Every week now, Tunisian newspapers carry death notices of another young man killed in Syria, Iraq and even Libya, a tragic sign of how Tunisia’s relatively trouble-free political transition allowed a hardline religious undercurrent to surface.

Many were students, unemployed and middle class, rather than desperately poor. Some lived in marginalised rural communities, and most were taken in by extremist recruiters who found fertile ground in Tunisia’s post revolutionary freedom.

“It’s not about money,” said Mohammed Ikbel Ben Rajeb, whose organisation, RATTA, provides help to families of young men in Syria and Iraq. “Those who go to Syria really believe they are going there to find their eternity, their paradise.”
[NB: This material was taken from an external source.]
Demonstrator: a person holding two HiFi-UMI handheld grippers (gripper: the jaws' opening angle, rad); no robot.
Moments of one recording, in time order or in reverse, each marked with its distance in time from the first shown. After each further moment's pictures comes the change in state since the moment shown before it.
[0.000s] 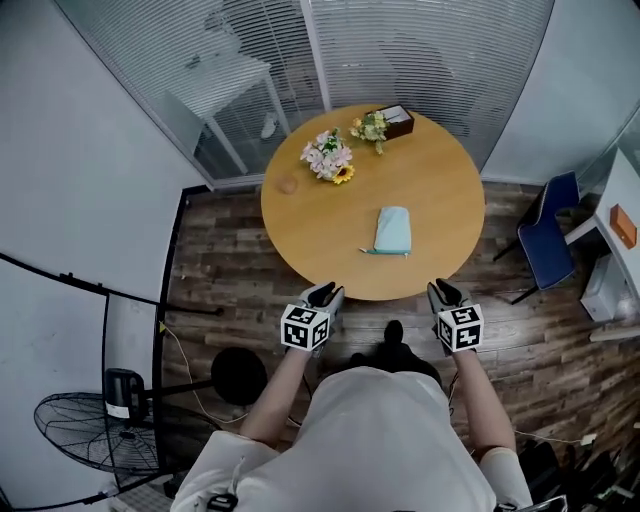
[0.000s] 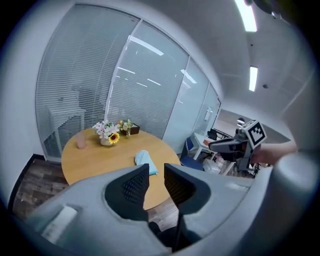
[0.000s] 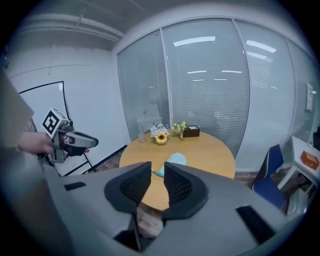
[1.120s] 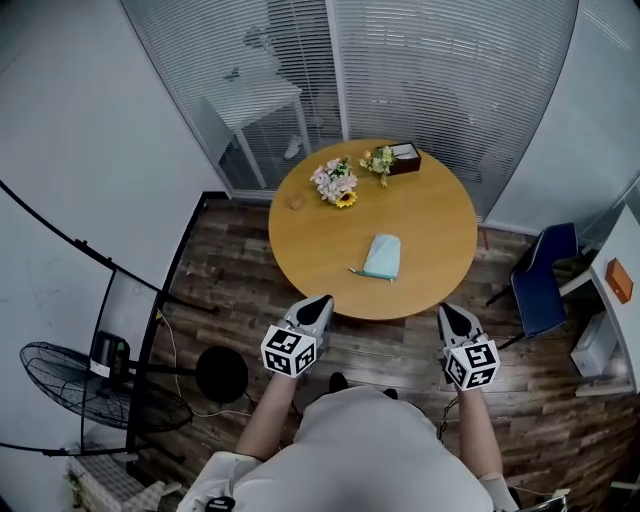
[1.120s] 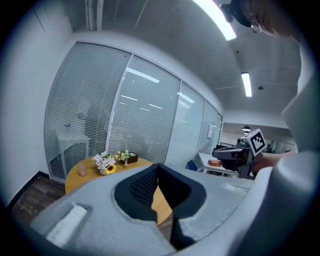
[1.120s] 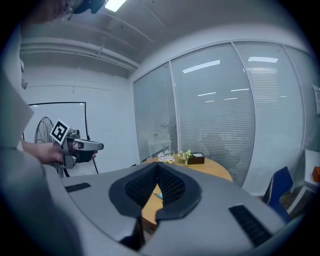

One of the Arab world’s most secular countries, Tunisia struggled after its 2011 revolution with a fierce, sometimes violent, debate over the role of Islam in the political world and with the rise of ultra-conservative Salafists. After Islamist militants killed two secular opposition leaders last year, the country righted its transition. There were parliamentary elections in October and a presidential vote will be held on Sunday.

The government arrested 1,500 suspected militants this year, and took many mosques back from the hands of radical imams.

“These places should be for prayer and not for giving extremist speeches, talks that incite people to violence and terrorism,” Prime Minister Mehdi Jomaa told Reuters.

But ultra-conservative Islamists complain the government crackdown impinges on their freedoms.

“What we are living now is a repression of mosques,” said Abd Arrahem Kamoun, a conservative preacher who was dismissed in the government crackdown. “Today it is harder to control the younger salafists after all the repression.”